La décision de renforcer la présence suisse par étapes laisse un goût amer à l’UDC genevois Yves Nidegger: «L’amendement est trop vague et vide la motion de sa substance. Ce n’est pas d’une chaise dans une sous-location dont nous avons besoin en Érythrée, mais de l’œil d’un référent permanent pour analyser la situation au jour le jour.» D’autres, bien sûr, ne sont pas de son avis. «Je doute qu’une ambassade puisse changer la réalité de la migration érythréenne en Europe et en Suisse», tempère par exemple Denis de la Reussille, conseiller national POP, affilié au groupe des Verts.
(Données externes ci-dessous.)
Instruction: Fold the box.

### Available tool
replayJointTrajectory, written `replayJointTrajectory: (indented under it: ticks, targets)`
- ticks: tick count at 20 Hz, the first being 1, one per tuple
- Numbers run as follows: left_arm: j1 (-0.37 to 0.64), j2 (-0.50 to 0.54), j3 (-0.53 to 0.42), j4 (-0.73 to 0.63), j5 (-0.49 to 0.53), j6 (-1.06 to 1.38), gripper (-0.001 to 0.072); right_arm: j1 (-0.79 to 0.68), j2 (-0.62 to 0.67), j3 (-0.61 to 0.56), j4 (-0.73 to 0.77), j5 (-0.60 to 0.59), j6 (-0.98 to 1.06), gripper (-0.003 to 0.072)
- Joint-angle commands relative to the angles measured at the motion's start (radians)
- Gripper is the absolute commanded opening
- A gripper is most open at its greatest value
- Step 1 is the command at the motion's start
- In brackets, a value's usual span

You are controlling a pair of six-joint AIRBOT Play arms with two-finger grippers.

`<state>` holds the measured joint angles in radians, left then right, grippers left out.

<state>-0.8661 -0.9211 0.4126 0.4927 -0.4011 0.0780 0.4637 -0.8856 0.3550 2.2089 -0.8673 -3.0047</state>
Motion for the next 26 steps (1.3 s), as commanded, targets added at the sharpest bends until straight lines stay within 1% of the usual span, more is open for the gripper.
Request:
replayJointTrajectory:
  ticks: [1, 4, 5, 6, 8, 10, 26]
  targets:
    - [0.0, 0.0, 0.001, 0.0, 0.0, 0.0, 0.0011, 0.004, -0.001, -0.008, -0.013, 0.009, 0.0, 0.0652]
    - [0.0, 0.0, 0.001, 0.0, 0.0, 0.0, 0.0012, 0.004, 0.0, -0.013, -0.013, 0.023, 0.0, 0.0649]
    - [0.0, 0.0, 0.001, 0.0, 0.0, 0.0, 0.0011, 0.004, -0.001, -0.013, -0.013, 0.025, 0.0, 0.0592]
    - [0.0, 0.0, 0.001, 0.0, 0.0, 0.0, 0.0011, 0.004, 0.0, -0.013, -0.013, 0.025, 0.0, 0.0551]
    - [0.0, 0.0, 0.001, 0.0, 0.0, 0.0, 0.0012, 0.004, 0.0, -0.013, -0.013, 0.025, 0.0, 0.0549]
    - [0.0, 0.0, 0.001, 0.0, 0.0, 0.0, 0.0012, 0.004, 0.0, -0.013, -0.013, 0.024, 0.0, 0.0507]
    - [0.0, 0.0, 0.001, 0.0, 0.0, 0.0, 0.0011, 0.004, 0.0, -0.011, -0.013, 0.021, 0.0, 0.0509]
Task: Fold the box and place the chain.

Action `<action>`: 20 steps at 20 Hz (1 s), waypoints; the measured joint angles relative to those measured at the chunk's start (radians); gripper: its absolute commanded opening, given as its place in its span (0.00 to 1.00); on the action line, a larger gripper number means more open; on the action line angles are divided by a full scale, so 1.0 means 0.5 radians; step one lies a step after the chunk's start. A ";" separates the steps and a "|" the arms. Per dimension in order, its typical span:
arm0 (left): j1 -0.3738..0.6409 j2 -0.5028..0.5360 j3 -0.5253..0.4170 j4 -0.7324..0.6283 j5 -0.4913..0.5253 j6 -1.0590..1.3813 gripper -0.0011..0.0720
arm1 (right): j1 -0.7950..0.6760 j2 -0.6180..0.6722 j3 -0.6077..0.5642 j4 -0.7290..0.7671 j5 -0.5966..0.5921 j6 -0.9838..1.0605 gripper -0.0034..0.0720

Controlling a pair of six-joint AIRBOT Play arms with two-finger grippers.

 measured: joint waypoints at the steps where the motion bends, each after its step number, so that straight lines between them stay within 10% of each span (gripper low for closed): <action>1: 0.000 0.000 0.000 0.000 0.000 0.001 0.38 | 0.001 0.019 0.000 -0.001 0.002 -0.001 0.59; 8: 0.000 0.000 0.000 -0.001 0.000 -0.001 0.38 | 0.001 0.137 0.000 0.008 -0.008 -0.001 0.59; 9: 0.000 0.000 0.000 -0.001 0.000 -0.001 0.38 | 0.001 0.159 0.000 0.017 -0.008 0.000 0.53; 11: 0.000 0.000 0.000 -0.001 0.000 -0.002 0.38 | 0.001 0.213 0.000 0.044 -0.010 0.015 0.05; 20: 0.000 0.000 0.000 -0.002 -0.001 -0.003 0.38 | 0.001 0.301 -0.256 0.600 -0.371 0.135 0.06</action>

Si l’Érythrée intéresse autant la droite nationaliste, c’est en raison de l’arrivée en Suisse chaque année d’un grand nombre de ressortissant venus de ce pays. Ils ont été 3375 à demander l’asile en 2017, ce qui représente près d’un cinquième des requêtes comptabilisées par le Secrétariat d’État aux migrations (SEM). Leur nombre est cependant en baisse par rapport aux années précédentes. L’une des raisons pourrait être l’évolution des pratiques du SEM concernant ce pays. Depuis 2016, ce dernier ne considère plus la sortie illégale de l’Érythrée comme un critère suffisant pour la reconnaissance de la qualité de réfugié. Le Tribunal administratif fédéral a confirmé cette doctrine dans un jugement du 30 janvier 2017.

Ce pays de la corne de l’Afrique, stratégiquement situé au bord de la mer Rouge, reste l’une des dernières dictatures communistes de la planète. Aucune élection nationale n’y a été organisée depuis la prise de pouvoir d’Isaias Afeworki en 1993. Point sensible: un service national obligatoire à durée indéterminée, comprenant aussi un volet militaire, est en place depuis 1994. De nombreuses violations des droits humains ont été répertoriées dans le cadre de ce programme. «La plupart des motifs d’émigration sont donc étroitement liés au service national», souligne d’ailleurs le SEM.
En parallèle du volet diplomatique, la Confédération a également réactivé des activités humanitaires en Érythrée. Depuis 2017, la Direction du développement et de la coopération (DDC) soutient deux projets visant à créer des emplois et à former des jeunes sur place. La DDC collabore dans ce cadre avec le Comité suisse de soutien à l’Érythrée, une organisation présidée par le consul honoraire en Suisse, Toni Locher. Un homme réputé proche du président Afeworki. La Confédération s’est engagée à lui verser 1,3 million de francs sur trois ans pour financer une école professionnelle à Massaoua, une ville portuaire située sur la côte africaine de la mer Rouge.